예컨대, 상술한 2개의 비트 벡터 각각은 복수 개의 비트를 포함하며, 각각의 비트는 비트 벡터 상에 포함된 하나의 비트에 대응되며 각각의 비트는 특정 식별 번호에 대응되는 비트가 사용되면 '1'의 비트값을 가지고 특정 식별 번호에 대응되는 비트가 사용되지 않으면 '0'의 비트값을 가질 수 있다.For example, each of the two bit vectors described above includes a plurality of bits, each bit corresponding to one bit included on the bit vector, each bit having a value of " 1 " 0 " unless a bit corresponding to a specific identification number is used with a bit value of " 0 ".

예컨대, 상술한 2개의 비트 벡터 각각은 모든 비트의 비트값이 '0'으로 초기화될 수 있다.For example, each of the two bit vectors described above may be initialized to a bit value of '0' for all bits.

예컨대, 특성 비트 벡터 생성부(120)는, 식별 번호 각각에 대응되는 비트의 비트값을 '1'로 설정할 수 있다.For example, the characteristic bit vector generation unit 120 may set the bit value of the bit corresponding to each identification number to '1'.

즉, 특성 비트 벡터 생성부(120)는 모든 비트의 비트값이 '0'으로 초기화된 기설정된 크기의 비트 벡터 상에서 식별 번호에 대응되는 비트의 비트값을 '1'로 변경하여, 특성 비트 벡터를 생성할 수 있다.That is, the characteristic bit vector generation unit 120 changes the bit value of the bit corresponding to the identification number to '1' on a bit vector of a predetermined size, in which the bit value of all bits is initialized to '0' Lt; / RTI >

프로그램 유사도 산출부(130)는 2개의 특성 비트 벡터를 서로 대응되는 비트 별로 서로 비교하여 2개의 프로그램(1, 2) 상호간의 유사도를 산출한다.The program similarity degree calculating unit 130 compares the two characteristic bit vectors for each bit corresponding to each other to calculate the degree of similarity between the two programs 1 and 2.

예컨대, 프로그램 유사도 산출부(130)는, 2개의 특성 비트 벡터를 서로 대응되는 비트 별로 순차적으로 비교하여, 서로 일치하는 비트값을 가지는 비트의 개수에 기초하여 2개의 프로그램(1, 2) 상호간의 유사도를 산출할 수 있다.For example, the program similarity degree calculating section 130 sequentially compares the two characteristic bit vectors on a bit-by-bit basis to determine the degree of similarity between two programs (1, 2) based on the number of bits having mutually corresponding bit values.
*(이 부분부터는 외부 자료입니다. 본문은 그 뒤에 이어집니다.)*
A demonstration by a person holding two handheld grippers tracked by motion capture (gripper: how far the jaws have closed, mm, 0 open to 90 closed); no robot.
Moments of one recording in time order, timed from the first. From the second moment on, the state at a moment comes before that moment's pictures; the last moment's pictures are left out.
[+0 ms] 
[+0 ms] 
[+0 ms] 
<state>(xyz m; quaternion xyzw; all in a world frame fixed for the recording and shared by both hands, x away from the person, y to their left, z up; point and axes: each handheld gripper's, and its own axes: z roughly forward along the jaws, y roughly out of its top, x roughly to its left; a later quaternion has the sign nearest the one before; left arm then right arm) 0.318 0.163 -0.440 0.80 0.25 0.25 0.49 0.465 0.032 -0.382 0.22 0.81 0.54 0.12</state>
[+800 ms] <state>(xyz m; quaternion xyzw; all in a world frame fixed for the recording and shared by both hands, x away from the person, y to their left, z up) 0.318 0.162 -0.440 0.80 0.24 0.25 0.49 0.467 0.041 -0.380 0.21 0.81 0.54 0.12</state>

The degree of similarity can be calculated.

일 실시예에 따라, 프로그램 유사도 산출부(130)는, 서로 대응되는 비트의 비트값이 모두 '1'인 비트의 개수를 서로 대응되는 비트의 비트값 중 적어도 하나가 '1'인 비트의 개수로 나누어 2개의 프로그램(1, 2) 상호간의 유사도를 산출할 수 있다.According to one embodiment, the program similarity degree calculating unit 130 may calculate the number of bits having bit values of all '1' corresponding to one another by the number of bits having at least one bit value of '1' , The similarity between the two programs 1 and 2 can be calculated.

즉, 프로그램 유사도 산출부(130)는 2개의 프로그램(1, 2) 상호간의 유사도를 산출하기 위하여, 2개의 프로그램(1, 2) 각각에 포함된 모든 함수 또는 모든 기본 블록의 존재 여부를 표시하는 2개의 특성 비트 벡터를 서로 비교함으로써, 2개의 프로그램(1, 2) 상호간의 유사도를 산출할 수 있다.That is, in order to calculate the degree of similarity between the two programs 1 and 2, the program similarity degree calculating unit 130 displays whether all the functions included in each of the two programs 1 and 2 or all the basic blocks exist By comparing the two characteristic bit vectors with each other, the degree of similarity between the two programs 1 and 2 can be calculated.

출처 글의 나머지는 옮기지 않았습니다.